As sophomores become juniors, having completed most of the Core and beginning to embrace their major, or as juniors become seniors and realize that they now set the standard for what an accomplished UD student is, a weighty sense of responsibility develops under the surface.

UD students are truly rooted in this small, genuine community, and it is this sense of commitment that, while being a source of anxiety and fear for many, also pushes us to excel.  

Responsibility is often a terrifying thing. And as we grow into this community, we begin to understand just how deeply rooted we are here, even as we have to begin the process of separating ourselves from it. 

But that is what makes UD truly special. We realize our responsibility to each other and experience all of the fear associated with that, but most of us rise above it and embrace the challenge of growing and preparing. 

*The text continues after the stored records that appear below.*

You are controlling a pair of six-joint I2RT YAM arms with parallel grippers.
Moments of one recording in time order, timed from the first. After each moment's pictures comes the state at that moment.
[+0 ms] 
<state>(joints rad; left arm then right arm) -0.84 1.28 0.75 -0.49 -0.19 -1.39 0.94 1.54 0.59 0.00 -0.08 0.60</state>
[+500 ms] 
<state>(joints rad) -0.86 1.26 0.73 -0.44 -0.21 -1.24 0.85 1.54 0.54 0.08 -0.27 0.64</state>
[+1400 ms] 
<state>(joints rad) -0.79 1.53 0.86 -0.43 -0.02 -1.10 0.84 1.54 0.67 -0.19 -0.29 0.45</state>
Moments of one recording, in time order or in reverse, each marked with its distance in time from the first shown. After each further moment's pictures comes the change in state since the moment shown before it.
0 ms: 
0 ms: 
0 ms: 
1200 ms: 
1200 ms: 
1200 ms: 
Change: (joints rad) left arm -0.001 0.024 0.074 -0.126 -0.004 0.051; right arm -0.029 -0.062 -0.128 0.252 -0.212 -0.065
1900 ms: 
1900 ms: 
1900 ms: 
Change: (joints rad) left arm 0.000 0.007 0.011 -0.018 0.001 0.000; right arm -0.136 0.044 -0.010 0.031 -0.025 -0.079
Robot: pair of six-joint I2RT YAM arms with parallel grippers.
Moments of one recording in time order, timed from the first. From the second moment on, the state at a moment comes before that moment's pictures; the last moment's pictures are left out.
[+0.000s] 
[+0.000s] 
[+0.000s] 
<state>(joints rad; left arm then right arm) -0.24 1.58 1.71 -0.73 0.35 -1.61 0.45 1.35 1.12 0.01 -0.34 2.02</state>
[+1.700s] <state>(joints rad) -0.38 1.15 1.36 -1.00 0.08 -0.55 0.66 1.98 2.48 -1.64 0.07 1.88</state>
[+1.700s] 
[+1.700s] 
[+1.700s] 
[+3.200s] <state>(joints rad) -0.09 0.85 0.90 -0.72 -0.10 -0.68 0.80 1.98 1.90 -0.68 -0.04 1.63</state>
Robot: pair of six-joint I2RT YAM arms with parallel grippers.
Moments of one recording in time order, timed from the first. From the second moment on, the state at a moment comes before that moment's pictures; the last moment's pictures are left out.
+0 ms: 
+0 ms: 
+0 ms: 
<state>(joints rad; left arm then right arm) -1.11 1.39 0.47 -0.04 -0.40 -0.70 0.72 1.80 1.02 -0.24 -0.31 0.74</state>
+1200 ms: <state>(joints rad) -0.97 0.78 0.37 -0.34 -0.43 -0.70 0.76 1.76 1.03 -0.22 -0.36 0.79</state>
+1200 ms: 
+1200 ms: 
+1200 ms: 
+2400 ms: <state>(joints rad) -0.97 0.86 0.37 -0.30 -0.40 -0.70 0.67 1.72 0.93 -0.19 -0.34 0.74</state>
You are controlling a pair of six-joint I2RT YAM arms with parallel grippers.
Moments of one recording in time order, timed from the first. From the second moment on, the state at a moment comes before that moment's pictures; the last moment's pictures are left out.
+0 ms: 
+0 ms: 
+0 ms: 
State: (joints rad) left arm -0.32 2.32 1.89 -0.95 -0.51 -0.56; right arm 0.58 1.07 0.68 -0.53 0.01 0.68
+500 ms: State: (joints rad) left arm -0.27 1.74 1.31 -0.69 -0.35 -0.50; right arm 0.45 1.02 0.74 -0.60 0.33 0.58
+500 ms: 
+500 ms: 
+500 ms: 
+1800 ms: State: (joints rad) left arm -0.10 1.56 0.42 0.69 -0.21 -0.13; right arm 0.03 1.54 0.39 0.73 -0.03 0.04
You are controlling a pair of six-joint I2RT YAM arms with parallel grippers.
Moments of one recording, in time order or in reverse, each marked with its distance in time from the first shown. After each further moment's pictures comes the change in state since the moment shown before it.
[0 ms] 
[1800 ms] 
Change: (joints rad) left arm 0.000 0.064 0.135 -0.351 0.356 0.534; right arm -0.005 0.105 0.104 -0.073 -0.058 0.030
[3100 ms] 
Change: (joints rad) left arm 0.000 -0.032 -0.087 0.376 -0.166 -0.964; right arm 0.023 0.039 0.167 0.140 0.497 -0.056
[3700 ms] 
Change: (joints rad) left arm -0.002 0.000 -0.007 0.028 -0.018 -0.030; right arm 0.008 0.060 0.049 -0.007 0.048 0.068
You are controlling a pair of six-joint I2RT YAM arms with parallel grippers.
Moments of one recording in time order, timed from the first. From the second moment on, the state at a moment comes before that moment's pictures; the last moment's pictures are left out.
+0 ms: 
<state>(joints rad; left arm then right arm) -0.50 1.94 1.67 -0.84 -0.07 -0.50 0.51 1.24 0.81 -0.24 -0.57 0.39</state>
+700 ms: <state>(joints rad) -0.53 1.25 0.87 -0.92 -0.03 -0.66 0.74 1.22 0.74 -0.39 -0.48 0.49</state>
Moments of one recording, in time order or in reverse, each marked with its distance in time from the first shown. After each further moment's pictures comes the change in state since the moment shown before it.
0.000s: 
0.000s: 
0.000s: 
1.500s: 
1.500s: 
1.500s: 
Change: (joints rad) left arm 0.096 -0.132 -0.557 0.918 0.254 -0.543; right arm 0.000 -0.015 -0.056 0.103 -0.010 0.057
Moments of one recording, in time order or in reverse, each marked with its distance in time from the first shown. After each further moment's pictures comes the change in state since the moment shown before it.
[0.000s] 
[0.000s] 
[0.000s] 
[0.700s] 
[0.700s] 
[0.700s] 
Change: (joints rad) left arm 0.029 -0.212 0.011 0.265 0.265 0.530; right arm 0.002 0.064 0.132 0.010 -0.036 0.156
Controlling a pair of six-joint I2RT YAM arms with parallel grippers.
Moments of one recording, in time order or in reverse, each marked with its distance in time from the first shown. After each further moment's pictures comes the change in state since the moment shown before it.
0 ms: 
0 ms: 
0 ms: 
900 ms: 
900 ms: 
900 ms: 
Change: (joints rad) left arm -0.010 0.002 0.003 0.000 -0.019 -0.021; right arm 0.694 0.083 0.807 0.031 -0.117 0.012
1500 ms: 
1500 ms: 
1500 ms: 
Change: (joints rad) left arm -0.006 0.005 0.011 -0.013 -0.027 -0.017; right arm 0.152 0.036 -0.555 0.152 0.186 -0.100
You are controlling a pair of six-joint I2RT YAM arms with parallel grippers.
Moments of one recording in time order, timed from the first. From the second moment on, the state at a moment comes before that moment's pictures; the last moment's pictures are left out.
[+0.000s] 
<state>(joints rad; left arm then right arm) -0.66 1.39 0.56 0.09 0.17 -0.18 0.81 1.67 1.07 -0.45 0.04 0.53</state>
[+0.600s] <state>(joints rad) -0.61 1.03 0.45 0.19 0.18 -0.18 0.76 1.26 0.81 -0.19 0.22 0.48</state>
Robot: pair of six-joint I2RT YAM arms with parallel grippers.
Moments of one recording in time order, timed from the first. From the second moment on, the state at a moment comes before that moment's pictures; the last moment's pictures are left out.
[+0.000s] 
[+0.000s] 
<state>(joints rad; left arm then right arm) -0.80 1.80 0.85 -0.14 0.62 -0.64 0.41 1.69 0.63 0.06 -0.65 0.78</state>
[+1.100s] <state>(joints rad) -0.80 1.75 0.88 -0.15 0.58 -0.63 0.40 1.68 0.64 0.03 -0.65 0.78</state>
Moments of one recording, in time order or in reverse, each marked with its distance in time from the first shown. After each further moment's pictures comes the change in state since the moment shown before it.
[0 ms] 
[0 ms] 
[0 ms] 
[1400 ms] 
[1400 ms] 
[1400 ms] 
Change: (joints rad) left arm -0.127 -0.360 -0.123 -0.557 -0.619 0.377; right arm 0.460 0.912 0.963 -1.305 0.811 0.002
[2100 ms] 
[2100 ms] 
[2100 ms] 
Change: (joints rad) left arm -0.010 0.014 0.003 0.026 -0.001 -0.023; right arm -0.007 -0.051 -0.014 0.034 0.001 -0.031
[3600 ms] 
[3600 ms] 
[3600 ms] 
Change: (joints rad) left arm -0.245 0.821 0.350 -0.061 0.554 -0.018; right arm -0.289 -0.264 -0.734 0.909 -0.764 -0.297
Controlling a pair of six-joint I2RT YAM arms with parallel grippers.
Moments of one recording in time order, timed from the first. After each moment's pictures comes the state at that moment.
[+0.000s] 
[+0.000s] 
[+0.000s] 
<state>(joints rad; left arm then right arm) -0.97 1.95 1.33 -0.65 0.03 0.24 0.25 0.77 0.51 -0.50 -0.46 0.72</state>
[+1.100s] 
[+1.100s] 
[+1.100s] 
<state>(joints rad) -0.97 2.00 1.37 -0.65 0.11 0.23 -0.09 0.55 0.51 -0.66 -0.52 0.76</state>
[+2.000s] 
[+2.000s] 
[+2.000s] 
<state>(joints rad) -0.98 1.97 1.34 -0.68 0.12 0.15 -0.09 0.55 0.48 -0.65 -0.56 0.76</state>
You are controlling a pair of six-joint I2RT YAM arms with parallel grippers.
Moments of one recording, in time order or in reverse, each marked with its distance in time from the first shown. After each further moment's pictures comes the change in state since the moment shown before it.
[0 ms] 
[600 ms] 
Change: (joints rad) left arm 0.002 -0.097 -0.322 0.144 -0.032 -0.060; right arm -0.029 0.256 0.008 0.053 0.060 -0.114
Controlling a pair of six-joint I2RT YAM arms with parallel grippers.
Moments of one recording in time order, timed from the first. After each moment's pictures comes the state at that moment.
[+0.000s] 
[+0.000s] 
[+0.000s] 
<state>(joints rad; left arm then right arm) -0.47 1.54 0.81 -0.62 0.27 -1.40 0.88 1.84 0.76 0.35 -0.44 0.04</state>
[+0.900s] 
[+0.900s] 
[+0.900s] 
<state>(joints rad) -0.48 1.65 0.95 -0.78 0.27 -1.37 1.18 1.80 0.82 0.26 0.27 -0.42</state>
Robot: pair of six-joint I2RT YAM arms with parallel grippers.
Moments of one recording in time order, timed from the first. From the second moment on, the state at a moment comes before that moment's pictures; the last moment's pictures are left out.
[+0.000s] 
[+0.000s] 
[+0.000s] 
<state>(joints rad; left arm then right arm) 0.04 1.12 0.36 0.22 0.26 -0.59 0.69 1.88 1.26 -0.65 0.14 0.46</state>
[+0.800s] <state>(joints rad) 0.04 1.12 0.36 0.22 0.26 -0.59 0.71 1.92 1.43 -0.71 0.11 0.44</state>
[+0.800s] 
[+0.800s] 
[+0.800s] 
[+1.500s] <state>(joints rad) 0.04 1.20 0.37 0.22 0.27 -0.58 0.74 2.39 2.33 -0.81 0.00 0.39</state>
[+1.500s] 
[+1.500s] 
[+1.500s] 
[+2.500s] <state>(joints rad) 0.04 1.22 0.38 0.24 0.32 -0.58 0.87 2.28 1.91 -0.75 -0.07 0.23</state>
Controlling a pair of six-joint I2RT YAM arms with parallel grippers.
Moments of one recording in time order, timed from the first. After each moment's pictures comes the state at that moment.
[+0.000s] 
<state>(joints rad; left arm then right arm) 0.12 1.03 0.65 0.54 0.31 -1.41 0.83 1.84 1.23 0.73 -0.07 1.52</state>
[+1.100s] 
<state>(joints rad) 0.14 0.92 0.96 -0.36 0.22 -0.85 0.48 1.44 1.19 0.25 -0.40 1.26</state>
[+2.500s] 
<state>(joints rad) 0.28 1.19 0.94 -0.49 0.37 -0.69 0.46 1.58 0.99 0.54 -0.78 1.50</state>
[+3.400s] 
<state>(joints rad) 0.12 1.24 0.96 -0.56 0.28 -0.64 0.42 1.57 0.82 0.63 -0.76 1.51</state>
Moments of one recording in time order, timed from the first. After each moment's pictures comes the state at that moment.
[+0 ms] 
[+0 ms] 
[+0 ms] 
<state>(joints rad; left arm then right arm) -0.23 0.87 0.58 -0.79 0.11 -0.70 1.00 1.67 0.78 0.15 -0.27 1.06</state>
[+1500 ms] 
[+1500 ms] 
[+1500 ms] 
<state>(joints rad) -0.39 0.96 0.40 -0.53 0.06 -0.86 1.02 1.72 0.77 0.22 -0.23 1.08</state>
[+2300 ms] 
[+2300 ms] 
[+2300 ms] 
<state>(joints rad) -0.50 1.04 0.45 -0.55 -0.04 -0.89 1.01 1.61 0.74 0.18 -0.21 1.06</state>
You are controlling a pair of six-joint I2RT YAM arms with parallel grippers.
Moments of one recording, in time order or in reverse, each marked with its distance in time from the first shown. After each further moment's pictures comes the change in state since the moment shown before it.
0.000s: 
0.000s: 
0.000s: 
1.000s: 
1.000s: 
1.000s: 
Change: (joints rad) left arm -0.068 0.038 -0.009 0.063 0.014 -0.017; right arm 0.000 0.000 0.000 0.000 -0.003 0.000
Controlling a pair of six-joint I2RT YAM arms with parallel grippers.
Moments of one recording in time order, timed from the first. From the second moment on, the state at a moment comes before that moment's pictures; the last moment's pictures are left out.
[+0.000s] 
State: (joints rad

It’s okay to feel afraid. Actually, if you aren’t feeling it, you might want to ask yourself why you aren’t. 

Students are afraid because they know something very true, and they are better off for it. Yet, just because we feel fear and anxiety does not mean that these feelings should dictate the way we act. 

True integrity is shown when those who are afraid, anxious or even terrified, act according to the truth that they know, instead of the fear that they feel. 

No matter whether you’re a returning student, a new freshman or a transfer student, know that it is both normal and positive to be afraid, just so long as you’re determined to take responsibility for your role in this community and help one other rise above any anxieties that are seeking to tear us down.